If in a right-angled triangle a perpendicular be drawn from the right angle to the base, the triangles adjoining the perpendicular are similar both to the whole and to one another. Let ABC be a right-angled triangle having the angle BAC right, and let AD be drawn from A perpendicular to BC; I say that each of the triangles ABD, ADC is similar to the whole ABC and, further, they are similar to one another. For, since the angle BAC is equal to the angle ADB, for each is right, and the angle at B is common to the two triangles ABC and ABD, therefore the remaining angle ACB is equal to the remaining angle BAD; [I. 32] therefore the triangle ABC is equiangular with the triangle ABD. Therefore, as BC which subtends the right angle in the triangle ABC is to BA which subtends the right angle in the triangle ABD, so is AB itself which subtends the angle at C in the triangle ABC to BD which subtends the equal angle BAD in the triangle ABD, and so also is AC to AD which subtends the angle at B common to the two triangles. [VI. 4] Therefore the triangle ABC is both equiangular to the triangle ABD and has the sides about the equal angles proportional. Therefore the triangle ABC is similar to the triangle ABD. [VI. Def. 1] Similarly we can prove that the triangle ABC is also similar to the triangle ADC; therefore each of the triangles ABD, ADC is similar to the whole ABC. I say next that the triangles ABD, ADC are also similar to one another. For, since the right angle BDA is equal to the right angle ADC, and moreover the angle BAD was also proved equal to the angle at C, therefore the remaining angle at B is also equal to the remaining angle DAC; [I. 32] therefore the triangle ABD is equiangular with the triangle ADC. Therefore, as BD which subtends the angle BAD in the triangle ABD is to DA which subtends the angle at C in the triangle ADC equal to the angle BAD, so is AD itself which subtends the angle at B in the triangle ABD to DC which subtends the angle DAC in the triangle ADC equal to the angle at B, and so also is BA to AC, these sides subtending the right angles; [VI. 4] therefore the triangle ABD is similar to the triangle ADC. [VI. Def. 1] Therefore etc.

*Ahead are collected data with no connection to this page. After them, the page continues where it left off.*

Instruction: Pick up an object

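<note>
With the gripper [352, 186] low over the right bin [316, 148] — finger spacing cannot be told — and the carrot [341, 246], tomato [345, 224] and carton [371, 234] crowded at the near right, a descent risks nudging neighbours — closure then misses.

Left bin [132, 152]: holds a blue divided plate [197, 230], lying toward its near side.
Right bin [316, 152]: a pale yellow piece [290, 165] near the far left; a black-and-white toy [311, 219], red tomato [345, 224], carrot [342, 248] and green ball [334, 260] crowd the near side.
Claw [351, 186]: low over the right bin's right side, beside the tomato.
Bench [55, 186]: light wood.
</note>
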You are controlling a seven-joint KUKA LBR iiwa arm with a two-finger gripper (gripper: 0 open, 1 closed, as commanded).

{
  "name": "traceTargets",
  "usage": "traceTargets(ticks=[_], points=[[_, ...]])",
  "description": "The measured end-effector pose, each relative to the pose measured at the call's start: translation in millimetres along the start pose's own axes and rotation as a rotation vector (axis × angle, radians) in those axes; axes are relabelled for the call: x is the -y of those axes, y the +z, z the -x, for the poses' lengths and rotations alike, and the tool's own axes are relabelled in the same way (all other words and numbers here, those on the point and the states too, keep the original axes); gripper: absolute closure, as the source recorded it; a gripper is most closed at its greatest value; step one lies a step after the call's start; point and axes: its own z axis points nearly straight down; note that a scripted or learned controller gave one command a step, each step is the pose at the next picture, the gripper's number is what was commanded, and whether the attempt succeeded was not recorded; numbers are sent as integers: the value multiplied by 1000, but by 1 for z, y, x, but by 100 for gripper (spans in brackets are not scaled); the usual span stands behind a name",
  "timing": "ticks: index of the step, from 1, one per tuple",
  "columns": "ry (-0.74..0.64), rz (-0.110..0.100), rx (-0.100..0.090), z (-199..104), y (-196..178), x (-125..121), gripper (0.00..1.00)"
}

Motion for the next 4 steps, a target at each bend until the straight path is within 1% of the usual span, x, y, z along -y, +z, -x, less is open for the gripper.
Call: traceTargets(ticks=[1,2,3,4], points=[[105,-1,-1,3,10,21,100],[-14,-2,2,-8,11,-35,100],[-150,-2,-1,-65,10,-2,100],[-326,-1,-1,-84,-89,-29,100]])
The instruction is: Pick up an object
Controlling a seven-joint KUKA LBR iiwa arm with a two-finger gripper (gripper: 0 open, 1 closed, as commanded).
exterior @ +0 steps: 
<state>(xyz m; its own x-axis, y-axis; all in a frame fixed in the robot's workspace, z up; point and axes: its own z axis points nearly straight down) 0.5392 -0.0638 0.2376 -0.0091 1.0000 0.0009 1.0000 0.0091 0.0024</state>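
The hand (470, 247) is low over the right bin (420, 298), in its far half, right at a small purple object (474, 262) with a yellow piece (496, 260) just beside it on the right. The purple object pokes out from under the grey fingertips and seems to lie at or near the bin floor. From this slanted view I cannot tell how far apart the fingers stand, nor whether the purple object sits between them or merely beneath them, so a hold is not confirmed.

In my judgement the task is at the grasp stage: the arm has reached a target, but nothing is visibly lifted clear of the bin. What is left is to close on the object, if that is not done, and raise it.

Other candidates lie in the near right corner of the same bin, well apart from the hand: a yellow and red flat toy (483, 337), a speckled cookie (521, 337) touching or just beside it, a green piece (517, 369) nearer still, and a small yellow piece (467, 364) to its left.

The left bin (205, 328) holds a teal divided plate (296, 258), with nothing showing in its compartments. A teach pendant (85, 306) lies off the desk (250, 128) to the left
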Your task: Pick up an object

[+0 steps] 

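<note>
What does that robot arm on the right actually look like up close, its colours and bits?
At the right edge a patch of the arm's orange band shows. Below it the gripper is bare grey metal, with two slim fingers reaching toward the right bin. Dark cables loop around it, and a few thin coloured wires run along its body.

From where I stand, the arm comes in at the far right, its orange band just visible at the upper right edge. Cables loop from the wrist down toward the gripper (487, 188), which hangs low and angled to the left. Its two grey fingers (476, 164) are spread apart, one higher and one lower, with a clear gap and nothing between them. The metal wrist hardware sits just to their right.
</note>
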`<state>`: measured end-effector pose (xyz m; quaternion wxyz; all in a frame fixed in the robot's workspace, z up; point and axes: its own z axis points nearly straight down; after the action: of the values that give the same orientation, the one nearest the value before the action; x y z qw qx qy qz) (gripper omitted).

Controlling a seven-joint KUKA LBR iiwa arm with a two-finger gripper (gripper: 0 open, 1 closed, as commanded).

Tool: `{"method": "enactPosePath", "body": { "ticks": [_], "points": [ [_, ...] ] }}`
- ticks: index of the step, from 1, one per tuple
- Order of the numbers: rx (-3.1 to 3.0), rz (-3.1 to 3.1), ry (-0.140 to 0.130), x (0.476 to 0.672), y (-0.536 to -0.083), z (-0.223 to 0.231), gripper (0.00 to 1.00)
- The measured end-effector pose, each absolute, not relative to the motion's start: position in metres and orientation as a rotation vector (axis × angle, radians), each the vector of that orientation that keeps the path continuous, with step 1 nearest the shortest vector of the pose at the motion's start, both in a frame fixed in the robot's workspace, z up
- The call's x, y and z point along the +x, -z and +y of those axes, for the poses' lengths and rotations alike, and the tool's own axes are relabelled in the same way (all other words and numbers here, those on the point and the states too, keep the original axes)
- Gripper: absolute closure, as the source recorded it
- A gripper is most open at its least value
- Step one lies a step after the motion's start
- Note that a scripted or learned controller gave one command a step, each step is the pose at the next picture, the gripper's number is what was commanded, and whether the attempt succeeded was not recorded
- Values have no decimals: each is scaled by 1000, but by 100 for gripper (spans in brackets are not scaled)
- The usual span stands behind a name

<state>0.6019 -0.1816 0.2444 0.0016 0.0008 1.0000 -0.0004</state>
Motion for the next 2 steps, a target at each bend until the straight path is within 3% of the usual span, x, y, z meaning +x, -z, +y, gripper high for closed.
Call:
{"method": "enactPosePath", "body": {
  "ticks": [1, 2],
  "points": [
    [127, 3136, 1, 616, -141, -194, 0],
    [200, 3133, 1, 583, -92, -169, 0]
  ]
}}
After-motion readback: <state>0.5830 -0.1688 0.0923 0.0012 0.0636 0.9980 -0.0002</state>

Porism. From this it is clear that, if in a right-angled triangle a perpendicular be drawn from the right angle to the base, the straight line so drawn is a mean proportional between the segments of the base [and further that between the base and any one of the segments the side adjacent to the segment is a mean proportional].